Since its inception, the film career Elvis Aaron Presley was marked by what others (his manager, the Colonel Tom ParkerProducers, her record, RCA Victor) saw fit to cultivate his image and personality, but also to smooth these edges that could possible get away from household consumption, gradually domesticated animal magnetism and pigeonholing his music in exotic, full of songs and cute girls, but less and less interesting. For this, the veteran producer Hal B. Wallis, Who had been head of production at Warner before independence, had recourse to some efficient directors of the golden age of Hollywood classic and Norman Taurog (Who remains the youngest director to win an Oscar in 1931 for “Skippy” as well as popular titles sign at the time as “Boys Town” or “The Adventures of Tom Sawyer”) Richard Thorpe (Whose filmography includes many classics of adventure films like “Tarzan’s New York”, “Ivanhoe” or “The Prisoner of Zenda”) and the Hungarian Mihály Kertész, who would go down in film history as Michael Curtiz.
In early 1958, Curtiz trots from study to study, fewer and fewer job offers after his headlong march Warner, where he had worked continuously for four decades and had signed timeless classics as “Casablanca”, “Captain Blood “or” The Adventures of Robin Hood. ” And Elvis is preparing to join the U.S. Army after being called up. Wallis, who had worked with at Warner Curtiz and admired him as a director, despite some disagreements due to the proverbial tendency to delay the filming Curtiz with attention to detail, he had sent the novel Harold Robbins “A Stone for Danny Fisher” and in 1955, but had found it difficult to concoct a screenplay inluyese typical aspects of the work of Robbins (violence, sex and melodrama) without incurring the wrath of censors, and the lack of adequate interpreter for his protagonist. Wallis toyed with several names over the years (Ben Gazzara, John Cassavetes, Marlon Brando, James Dean and even the much admired by Presley, Tony Curtis, who had adopted Hair cut and color) Before deciding on Paul Newman, but he had rejected because of its similarities with another of his recent roles, the boxer Rocky Graziano in “Somebody Up There Likes.” But the undeniable impact of Elvis Presley at the U.S. box office, where decidedly mediocre titles such as “Love Me Tender” and “Loving You” had made millions in revenue, and being under contract with Wallis had just made the main character being embodied by the king of rock.

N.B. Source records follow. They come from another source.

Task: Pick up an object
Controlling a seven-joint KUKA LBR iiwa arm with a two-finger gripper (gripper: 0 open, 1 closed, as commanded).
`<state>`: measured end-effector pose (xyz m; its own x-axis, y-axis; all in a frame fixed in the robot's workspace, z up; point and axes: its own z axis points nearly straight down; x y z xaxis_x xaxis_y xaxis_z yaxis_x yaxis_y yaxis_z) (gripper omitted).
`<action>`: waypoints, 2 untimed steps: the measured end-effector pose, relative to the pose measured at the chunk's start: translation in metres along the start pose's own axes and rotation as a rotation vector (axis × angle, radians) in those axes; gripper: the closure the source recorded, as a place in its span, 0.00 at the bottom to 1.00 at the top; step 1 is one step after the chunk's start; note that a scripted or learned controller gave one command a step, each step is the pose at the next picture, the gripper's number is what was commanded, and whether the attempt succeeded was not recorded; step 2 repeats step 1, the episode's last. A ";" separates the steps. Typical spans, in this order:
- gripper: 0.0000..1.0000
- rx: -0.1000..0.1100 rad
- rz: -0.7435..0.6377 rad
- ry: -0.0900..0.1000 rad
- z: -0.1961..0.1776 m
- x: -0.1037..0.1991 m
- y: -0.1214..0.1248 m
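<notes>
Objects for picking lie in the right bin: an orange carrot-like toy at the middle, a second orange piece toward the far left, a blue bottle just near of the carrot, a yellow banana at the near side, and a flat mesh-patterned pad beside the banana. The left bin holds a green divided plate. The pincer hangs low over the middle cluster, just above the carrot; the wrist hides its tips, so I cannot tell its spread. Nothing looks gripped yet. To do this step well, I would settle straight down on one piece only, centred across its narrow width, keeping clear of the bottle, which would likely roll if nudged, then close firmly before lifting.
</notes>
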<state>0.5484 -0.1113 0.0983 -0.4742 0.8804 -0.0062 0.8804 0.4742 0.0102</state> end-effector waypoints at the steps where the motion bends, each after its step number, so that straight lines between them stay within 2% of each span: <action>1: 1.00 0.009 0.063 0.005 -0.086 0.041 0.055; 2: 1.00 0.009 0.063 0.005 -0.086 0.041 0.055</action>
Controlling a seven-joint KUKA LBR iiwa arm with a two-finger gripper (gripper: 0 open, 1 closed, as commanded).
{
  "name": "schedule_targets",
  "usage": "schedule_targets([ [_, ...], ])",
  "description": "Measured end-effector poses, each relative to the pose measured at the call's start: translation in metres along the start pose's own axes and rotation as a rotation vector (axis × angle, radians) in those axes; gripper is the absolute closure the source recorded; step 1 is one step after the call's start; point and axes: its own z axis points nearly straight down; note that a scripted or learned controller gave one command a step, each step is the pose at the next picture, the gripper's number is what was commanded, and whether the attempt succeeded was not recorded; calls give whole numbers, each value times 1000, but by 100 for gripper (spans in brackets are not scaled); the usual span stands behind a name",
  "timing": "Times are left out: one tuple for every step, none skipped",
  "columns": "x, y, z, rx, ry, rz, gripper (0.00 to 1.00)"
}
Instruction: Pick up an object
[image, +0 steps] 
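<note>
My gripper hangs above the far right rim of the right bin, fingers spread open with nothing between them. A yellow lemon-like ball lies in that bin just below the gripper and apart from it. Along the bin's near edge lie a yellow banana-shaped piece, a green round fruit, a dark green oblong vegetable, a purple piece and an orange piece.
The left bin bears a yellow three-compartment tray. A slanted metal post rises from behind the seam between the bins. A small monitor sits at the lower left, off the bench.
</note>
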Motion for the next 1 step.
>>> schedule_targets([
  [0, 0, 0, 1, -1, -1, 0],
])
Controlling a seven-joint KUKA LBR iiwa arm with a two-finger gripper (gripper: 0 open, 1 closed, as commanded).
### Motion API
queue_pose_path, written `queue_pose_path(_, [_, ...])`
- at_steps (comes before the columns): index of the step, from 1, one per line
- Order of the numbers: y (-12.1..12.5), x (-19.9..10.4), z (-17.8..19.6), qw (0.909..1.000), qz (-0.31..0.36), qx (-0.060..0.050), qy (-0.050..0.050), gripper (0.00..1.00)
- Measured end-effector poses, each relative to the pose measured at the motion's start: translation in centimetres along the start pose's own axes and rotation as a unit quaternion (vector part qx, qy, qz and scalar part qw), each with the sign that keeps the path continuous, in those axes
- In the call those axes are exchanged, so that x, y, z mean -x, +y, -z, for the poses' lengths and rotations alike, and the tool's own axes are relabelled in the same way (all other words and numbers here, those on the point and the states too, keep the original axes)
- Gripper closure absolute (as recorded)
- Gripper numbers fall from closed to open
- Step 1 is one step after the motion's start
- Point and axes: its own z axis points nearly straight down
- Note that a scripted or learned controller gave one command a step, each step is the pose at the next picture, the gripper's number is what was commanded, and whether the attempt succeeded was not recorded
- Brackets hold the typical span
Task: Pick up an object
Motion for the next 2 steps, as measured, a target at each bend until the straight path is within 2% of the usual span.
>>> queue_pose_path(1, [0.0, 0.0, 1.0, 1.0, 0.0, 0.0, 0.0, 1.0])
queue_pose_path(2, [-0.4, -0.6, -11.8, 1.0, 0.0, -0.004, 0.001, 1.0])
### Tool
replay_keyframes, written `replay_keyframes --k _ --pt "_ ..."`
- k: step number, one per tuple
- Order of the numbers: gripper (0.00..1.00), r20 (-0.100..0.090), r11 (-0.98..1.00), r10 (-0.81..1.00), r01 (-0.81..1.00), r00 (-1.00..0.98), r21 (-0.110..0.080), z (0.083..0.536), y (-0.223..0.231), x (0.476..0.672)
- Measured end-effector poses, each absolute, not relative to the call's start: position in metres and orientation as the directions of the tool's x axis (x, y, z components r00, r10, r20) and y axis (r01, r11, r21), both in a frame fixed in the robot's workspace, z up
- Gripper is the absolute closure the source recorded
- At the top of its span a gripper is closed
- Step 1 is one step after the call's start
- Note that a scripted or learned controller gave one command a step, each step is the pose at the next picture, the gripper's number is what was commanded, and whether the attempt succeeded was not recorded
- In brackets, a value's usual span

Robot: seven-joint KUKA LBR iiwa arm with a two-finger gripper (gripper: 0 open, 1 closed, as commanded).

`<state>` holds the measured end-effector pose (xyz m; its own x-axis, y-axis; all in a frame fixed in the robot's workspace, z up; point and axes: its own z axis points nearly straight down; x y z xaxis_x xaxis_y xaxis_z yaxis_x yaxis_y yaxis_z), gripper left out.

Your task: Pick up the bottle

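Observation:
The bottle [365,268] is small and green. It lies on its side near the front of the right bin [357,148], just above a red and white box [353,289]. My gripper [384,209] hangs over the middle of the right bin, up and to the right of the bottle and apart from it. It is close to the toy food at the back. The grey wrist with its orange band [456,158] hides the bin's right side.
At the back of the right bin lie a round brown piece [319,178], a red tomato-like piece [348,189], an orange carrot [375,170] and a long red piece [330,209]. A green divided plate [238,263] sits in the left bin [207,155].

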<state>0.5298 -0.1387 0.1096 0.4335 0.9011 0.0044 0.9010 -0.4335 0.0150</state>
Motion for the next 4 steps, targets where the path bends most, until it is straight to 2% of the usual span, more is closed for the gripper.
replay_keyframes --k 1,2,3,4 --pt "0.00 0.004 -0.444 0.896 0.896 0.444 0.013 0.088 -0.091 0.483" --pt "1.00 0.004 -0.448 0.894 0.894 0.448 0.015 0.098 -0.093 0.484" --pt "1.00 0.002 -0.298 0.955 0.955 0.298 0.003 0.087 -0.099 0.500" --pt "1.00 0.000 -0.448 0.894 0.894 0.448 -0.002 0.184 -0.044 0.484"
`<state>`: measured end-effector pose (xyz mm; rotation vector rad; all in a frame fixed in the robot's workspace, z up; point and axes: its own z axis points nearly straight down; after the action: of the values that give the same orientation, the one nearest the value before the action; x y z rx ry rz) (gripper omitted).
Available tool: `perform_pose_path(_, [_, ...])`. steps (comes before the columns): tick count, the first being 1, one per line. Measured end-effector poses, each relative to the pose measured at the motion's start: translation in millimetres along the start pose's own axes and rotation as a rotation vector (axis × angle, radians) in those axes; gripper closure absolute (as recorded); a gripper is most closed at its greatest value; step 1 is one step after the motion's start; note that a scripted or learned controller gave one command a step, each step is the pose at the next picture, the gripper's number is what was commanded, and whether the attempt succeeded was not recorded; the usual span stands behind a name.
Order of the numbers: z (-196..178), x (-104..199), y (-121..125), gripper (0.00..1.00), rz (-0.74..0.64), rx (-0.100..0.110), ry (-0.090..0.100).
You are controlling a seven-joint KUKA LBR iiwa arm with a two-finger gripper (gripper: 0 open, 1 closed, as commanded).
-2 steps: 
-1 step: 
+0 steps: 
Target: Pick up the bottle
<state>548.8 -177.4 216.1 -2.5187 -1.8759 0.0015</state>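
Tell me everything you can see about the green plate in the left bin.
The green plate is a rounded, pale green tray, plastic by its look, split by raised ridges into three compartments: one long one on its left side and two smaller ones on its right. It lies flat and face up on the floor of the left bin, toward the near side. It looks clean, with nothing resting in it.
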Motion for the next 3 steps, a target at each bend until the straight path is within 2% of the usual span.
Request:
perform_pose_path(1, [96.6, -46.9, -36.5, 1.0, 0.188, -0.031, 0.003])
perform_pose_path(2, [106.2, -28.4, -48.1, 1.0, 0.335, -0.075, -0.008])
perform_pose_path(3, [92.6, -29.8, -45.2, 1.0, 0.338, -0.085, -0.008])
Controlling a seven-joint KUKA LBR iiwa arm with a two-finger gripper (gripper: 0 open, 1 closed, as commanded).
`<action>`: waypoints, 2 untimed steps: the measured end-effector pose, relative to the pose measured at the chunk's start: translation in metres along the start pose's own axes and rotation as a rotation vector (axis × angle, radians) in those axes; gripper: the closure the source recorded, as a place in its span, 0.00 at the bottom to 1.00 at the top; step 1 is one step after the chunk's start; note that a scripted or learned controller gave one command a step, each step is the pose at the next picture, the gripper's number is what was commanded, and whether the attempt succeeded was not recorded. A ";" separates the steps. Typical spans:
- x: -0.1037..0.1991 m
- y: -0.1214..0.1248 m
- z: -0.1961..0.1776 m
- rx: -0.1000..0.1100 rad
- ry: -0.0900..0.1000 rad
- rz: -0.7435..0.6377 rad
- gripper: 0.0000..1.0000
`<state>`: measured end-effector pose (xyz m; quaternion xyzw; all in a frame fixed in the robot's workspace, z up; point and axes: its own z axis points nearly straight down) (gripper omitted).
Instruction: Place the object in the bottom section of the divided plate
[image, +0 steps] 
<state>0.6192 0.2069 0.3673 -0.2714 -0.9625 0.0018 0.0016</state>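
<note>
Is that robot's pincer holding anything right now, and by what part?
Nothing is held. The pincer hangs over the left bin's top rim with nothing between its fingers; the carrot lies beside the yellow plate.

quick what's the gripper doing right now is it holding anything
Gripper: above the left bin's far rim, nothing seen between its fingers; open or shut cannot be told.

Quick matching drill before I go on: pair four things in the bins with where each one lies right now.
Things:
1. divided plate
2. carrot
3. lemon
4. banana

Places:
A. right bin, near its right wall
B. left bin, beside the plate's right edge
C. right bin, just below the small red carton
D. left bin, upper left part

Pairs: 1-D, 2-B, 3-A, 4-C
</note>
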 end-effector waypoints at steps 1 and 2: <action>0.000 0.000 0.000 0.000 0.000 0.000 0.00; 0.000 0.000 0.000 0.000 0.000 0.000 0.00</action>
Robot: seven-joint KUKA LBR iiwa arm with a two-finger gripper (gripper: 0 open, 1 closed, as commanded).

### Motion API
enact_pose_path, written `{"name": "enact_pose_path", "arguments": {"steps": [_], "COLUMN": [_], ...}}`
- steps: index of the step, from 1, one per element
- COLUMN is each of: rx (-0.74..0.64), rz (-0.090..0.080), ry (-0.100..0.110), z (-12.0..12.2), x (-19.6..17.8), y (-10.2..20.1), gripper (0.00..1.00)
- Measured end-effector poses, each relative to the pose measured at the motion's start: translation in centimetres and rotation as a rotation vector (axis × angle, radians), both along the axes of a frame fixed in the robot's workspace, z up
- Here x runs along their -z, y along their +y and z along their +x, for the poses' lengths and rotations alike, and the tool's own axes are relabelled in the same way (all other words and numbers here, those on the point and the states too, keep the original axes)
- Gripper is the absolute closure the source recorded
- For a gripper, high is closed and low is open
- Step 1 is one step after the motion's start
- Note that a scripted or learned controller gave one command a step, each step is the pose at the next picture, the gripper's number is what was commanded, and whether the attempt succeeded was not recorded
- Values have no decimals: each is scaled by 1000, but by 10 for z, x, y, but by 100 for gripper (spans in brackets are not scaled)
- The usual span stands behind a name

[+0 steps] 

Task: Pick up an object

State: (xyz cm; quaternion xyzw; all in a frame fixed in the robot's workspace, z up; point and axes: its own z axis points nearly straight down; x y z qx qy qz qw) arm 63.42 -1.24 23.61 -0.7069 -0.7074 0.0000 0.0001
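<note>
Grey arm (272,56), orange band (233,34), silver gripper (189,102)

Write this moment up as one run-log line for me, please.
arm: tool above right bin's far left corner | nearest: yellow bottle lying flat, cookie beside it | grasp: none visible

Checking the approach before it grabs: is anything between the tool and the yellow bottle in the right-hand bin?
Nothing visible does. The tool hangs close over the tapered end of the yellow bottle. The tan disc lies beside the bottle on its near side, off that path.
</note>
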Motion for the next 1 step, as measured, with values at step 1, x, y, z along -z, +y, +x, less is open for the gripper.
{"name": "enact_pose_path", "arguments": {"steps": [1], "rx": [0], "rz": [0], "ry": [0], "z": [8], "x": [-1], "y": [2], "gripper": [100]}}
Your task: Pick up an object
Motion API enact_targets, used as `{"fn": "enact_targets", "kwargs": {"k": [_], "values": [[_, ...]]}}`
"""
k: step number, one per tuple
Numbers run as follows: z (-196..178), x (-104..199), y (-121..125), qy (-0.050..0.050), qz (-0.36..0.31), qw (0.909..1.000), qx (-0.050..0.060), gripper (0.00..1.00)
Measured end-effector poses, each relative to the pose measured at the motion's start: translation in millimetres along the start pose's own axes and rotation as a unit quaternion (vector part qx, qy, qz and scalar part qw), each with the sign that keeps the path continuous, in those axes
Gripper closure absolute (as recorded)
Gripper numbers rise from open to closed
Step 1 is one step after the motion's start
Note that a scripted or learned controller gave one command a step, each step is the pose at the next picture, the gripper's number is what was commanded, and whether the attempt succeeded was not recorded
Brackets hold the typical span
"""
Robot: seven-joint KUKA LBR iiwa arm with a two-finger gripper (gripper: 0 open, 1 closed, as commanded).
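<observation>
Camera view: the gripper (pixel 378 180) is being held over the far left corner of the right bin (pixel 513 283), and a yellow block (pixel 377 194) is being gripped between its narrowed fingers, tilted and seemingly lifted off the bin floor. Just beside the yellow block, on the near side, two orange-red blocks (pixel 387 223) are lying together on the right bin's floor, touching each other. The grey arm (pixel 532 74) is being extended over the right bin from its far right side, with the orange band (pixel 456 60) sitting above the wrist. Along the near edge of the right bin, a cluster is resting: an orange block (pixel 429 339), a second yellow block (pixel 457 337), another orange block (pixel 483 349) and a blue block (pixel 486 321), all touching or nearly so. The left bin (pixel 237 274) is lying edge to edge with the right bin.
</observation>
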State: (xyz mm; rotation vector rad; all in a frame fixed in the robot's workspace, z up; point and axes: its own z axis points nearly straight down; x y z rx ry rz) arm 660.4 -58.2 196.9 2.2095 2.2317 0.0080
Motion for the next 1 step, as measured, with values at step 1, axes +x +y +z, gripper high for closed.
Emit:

In the hands of Curtiz always effective, and clothing with a good secondary campus (Dean Jagger, Carolyn Jones, Walter Matthau, Vic Morrow), the running speeds up to concluding it by military service star. In addition, they hire some of the best songwriters of the moment, as Jerry Leiber and Mike Stoller (Authors of timeless hits as “Hound Dog,” “Poison Ivy” or “Stand By Me”) to the soundtrack. The end result, shot in elegant black and white by Russell Harlan (would be the last title in black and white Elvis gradually embarked on colorful vehicles for showcasing musical and physical), is possibly the best film of his films and shows that perhaps in other hands, Presley could have become a significant artist (like other singers who preceded him, for example, Bing Crosby, Frank Sinatra and Dean Martin). At least Elvis was the preferred film of hers, and her favorite director Curtiz. Unfortunately, it would never work together.
“King Creole” Monday morning is planned March 21 at 19:30 pm in the ICCAT. As always in original version with subtitles and free admission. After the screening, the usual conversation where we will try to delve into aspects of the movie itself or the career of the King of rock.